Grounds for impeachment?

Legal experts told me that if Trump were to do this, it could constitute grounds for impeachment — even if his legal power to do it is uncontested.

“If a president uses a pardon to buy the silence of a defendant or suspect in a criminal case, the witness will still go free,” Robert Bauer, a former White House counsel under Barack Obama, told me. “But the president could face impeachment. Congress is not bound by the requirements for formal legal liability: A High Crime as a basis for impeachment might overlap with the version in the legal system, but there is no requirement that it do. Congress makes its own determination in judging whether the president should remain in office.”

“Congress could pretty clearly use this as a basis for impeachment,” Martin Redish, a professor of constitutional law at Northwestern University, added in an email to me. “This isn’t just another controversial move by a controversial president. This is the first salvo in a war for the survival of American constitutionalism.”

Now, we do not know whether Trump will go through with something like this. We do not even know where special counsel Robert S. Mueller’s probe is heading. But the point is that members of Congress could be putting Trump on notice right now that if he does resort to such measures, Congress will not tolerate it.

“When it comes to this president’s trampling of our constitutional norms, silence is complicity,” Schiff told me. “People need to send a message to the president that the pardon power cannot be used as a way of preventing the implementation of justice when it comes to the Russia probe or any other.”

Schiff said that if a clear alarm is not sounded, the message Trump will get is that “he won’t face a political price or a constitutional crisis if he were to pardon anyone else who is a supporter of is, no matter what their violation may be.”

Obviously, Trump — who fired the FBI director over the Russia probe after reportedly demanding his loyalty, and publicly raged at his attorney general for failing to protect him from it — cannot be dissuaded from such a course of action via appeals to norms or to the rule of law or to any sense of obligation to the American public, which deserves a full accounting of the Russia affair. But Trump does appear to have a survival instinct of sorts that kicks in at moments like this: He reportedly was seriously considering trying to remove Mueller but was talked out of it by his staff.

And so, if Trump is persuaded that Congress will not tolerate it if Trump exercises pardons in the context of the Russia probe, perhaps he’d be less likely to go through with it, which could ultimately spare him from facing a congressional response. True, we can argue all day over whether Republicans actually would or wouldn’t impeach Trump if he went full authoritarian in this manner.
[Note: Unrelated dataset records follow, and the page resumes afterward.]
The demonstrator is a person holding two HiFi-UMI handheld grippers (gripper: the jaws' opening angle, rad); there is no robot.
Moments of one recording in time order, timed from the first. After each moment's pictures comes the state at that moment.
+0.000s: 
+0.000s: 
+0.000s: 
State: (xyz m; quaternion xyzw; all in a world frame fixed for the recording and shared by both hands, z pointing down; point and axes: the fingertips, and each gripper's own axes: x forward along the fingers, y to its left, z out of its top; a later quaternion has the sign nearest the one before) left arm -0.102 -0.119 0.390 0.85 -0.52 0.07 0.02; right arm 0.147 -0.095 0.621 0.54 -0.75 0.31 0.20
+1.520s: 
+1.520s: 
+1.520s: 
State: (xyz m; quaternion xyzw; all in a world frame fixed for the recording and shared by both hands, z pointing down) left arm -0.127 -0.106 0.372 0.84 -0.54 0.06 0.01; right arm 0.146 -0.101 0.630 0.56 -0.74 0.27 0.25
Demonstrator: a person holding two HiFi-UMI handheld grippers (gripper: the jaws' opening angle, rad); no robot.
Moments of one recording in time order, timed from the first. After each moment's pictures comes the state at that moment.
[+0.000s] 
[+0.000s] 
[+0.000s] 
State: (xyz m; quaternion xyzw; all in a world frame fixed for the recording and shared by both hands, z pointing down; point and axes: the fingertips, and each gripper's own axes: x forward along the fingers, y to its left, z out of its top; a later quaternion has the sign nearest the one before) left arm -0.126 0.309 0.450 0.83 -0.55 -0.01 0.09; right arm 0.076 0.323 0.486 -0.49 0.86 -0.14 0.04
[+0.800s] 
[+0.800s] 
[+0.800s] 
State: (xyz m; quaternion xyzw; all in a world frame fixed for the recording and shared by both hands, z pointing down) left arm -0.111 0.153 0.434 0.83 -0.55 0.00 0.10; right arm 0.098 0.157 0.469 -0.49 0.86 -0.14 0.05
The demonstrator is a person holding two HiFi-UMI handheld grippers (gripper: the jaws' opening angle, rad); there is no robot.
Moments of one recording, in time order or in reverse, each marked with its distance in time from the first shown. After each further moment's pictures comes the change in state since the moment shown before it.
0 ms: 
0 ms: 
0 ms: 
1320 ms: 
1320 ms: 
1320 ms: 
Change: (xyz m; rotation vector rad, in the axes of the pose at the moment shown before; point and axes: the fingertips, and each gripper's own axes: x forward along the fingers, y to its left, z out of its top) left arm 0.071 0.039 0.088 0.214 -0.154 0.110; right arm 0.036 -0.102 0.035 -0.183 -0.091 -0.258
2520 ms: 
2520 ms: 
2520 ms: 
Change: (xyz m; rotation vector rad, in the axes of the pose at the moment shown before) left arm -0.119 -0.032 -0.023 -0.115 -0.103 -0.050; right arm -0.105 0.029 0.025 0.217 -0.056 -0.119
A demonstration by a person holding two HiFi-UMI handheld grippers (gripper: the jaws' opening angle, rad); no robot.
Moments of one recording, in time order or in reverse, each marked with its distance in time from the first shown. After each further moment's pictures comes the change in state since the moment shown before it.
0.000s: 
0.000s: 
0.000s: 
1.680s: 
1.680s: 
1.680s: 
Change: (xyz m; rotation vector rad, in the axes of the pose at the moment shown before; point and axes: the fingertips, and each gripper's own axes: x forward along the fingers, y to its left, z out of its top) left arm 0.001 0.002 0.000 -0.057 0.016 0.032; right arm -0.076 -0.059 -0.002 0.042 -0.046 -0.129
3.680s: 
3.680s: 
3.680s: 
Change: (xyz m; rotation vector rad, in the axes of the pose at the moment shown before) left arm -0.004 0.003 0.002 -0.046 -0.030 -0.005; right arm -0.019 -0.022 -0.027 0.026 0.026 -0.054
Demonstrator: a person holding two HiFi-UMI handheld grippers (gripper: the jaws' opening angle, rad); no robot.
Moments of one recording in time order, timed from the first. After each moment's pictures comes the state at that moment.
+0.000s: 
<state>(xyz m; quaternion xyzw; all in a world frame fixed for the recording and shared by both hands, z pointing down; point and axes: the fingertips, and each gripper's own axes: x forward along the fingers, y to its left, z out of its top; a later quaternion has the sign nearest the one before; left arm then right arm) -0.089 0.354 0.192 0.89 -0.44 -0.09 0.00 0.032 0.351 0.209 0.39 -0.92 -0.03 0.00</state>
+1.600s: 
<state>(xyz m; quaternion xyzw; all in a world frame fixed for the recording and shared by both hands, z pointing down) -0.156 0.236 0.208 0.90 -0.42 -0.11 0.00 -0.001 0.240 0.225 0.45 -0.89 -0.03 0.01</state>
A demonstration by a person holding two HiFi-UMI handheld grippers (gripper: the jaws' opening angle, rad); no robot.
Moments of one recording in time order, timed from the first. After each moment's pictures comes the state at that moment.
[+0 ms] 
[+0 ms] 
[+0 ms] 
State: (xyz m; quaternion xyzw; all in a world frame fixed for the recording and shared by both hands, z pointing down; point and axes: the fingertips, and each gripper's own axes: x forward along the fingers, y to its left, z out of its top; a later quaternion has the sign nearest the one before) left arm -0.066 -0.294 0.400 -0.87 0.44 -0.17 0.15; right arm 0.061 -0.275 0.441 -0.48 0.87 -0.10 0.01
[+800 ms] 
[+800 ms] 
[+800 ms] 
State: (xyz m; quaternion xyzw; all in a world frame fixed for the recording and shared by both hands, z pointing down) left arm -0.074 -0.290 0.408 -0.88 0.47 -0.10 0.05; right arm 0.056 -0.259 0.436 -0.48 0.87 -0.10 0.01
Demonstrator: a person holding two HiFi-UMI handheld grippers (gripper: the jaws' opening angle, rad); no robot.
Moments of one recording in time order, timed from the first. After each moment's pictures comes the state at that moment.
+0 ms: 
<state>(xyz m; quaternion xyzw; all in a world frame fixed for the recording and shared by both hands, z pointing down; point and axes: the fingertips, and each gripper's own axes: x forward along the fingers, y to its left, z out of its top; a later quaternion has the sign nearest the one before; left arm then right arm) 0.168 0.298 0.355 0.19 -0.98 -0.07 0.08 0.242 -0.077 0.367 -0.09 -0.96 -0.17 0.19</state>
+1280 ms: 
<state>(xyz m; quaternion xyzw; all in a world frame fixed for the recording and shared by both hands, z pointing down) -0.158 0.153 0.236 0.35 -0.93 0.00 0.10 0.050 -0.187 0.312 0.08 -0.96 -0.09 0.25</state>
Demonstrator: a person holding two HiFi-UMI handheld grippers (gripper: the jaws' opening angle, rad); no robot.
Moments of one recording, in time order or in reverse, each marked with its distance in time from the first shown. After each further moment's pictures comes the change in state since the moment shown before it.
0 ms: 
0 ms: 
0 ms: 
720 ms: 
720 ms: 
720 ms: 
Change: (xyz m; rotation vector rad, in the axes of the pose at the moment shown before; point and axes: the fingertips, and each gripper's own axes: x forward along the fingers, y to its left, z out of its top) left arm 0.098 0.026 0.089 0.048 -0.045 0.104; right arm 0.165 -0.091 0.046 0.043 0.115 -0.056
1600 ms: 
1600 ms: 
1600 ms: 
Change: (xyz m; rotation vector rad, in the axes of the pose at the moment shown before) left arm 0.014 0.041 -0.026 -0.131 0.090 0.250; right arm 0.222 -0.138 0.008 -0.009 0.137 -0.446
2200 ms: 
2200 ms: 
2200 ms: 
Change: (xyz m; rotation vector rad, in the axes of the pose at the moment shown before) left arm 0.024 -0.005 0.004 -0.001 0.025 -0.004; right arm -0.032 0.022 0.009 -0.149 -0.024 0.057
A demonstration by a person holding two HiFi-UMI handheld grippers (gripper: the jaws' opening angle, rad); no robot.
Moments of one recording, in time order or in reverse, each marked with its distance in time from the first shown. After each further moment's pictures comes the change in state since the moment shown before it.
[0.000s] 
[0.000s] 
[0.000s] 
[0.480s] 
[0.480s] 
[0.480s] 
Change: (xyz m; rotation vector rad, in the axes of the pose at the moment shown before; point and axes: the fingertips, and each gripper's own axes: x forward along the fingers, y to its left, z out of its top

But isn’t it in their best interests to do whatever they can right now to avoid a scenario in which they would be faced with this choice?

* TRUMP ORGANIZATION PURSUED MASSIVE RUSSIA DEAL: The Post scoops that Trump’s business organization sought to develop a massive tower in Moscow during the early parts of the campaign. Note this:

The details of the deal … provide evidence that Trump’s business was actively pursuing significant commercial interests in Russia at the same time he was campaigning to be president — and in a position to determine U.S.-Russia relations. The new details from the emails, which are scheduled to be turned over to congressional investigators soon, also point to the likelihood of additional contacts between Russia-connected individuals and Trump associates during his presidential bid.

The deal never came together, but that last bit suggests that this story will likely yield more revelations.